Fentanyl, a form of synthetic opioid responsible for 68 deaths across the UK, is being “added to heroin” in England and has “now reached Northern Ireland”, the PSNI has confirmed. Two deaths here are being linked to the drug by police.

Victoria Creasy, a senior officer for health improvement at the Public Health Agency, is responsible for needle exchanges and harm reduction work with drug users. She said that just a “tiny bit” of fentanyl mixed with heroin is enough to produce an overdose and kill.

Detective Superintendent Bobby Singleton said: “Fentanyl is a strong opioid which is significantly more potent than morphine.

“It poses a significant risk to those who come into contact with it. We are aware that recently fentanyl has been added into heroin in England and has likely been a contributory factor in heroin associated deaths there.”

He continued: “The PSNI is also aware that fentanyl has now reached Northern Ireland and we suspect it may have been a contributory factor in a small number of deaths.”

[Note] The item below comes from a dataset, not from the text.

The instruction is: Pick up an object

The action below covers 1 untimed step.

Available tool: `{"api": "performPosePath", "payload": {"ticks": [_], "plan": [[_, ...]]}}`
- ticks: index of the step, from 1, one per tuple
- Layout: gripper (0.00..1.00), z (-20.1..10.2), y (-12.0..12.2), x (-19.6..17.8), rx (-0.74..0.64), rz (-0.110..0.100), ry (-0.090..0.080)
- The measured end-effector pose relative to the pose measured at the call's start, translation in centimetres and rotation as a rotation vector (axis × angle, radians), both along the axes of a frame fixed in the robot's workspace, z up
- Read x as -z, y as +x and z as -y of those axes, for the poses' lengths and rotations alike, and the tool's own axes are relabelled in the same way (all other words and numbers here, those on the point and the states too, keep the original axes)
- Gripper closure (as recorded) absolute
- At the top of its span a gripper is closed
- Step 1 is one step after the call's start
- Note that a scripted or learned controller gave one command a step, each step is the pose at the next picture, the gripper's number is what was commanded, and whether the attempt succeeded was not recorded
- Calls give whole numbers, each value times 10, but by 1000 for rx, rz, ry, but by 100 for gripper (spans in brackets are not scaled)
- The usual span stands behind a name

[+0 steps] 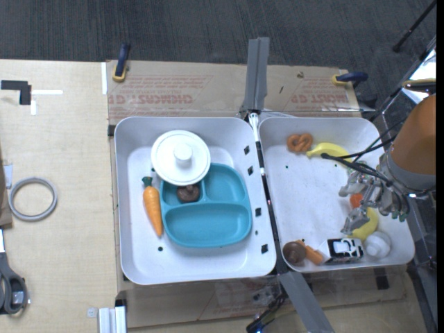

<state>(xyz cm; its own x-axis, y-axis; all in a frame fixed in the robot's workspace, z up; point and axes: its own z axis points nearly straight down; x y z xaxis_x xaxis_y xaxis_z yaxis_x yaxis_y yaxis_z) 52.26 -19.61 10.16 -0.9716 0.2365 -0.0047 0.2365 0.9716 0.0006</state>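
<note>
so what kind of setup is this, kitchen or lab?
Most likely a lab bin-picking test cell, not a kitchen. Two white bins sit on cardboard clamped to a bench, toy food like a carrot and banana fills them, and the gripper hangs over the right bin.

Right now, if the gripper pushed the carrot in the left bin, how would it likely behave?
The carrot looks like smooth plastic: probably stiff, light, a little slippery. Its tapered round body lies flat against the blue tray, so it may roll or pivot.
</note>
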Motion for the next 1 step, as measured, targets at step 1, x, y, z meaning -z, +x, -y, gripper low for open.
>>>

The detective superintendent added: “Police will continue to target drugs dealers and those in the supply chain in Northern Ireland to try and remove this danger from society. “

The PSNI said that by mid-August, there had been 68 fentanyl deaths in the UK, two of which were in Northern Ireland.

Victoria Creasy said: “If you were to take heroin with just a tiny bit of fentanyl mixed in, you are far more likely to overdose and die.”

She said there has been a rise in overall heroin use in Northern Ireland, and in Belfast specifically.

“There are around just under 30,000 visits per year to our needle exchange scheme in Northern Ireland. Now that’s visits, not people, because we don’t record unique identifiers.”

Around half of those visits are made by steroid users, she said.

“Certainly we have seen a big increase in Belfast in the last few years. In terms of visits to our needle exchanges in Belfast in the last five years, they’ve nearly doubled. We have seen an increase in heroin use in Northern Ireland in the last couple of years, we definitely have, and it is very concerning.”

She added: “But, it is good that people are using needle exchanges.”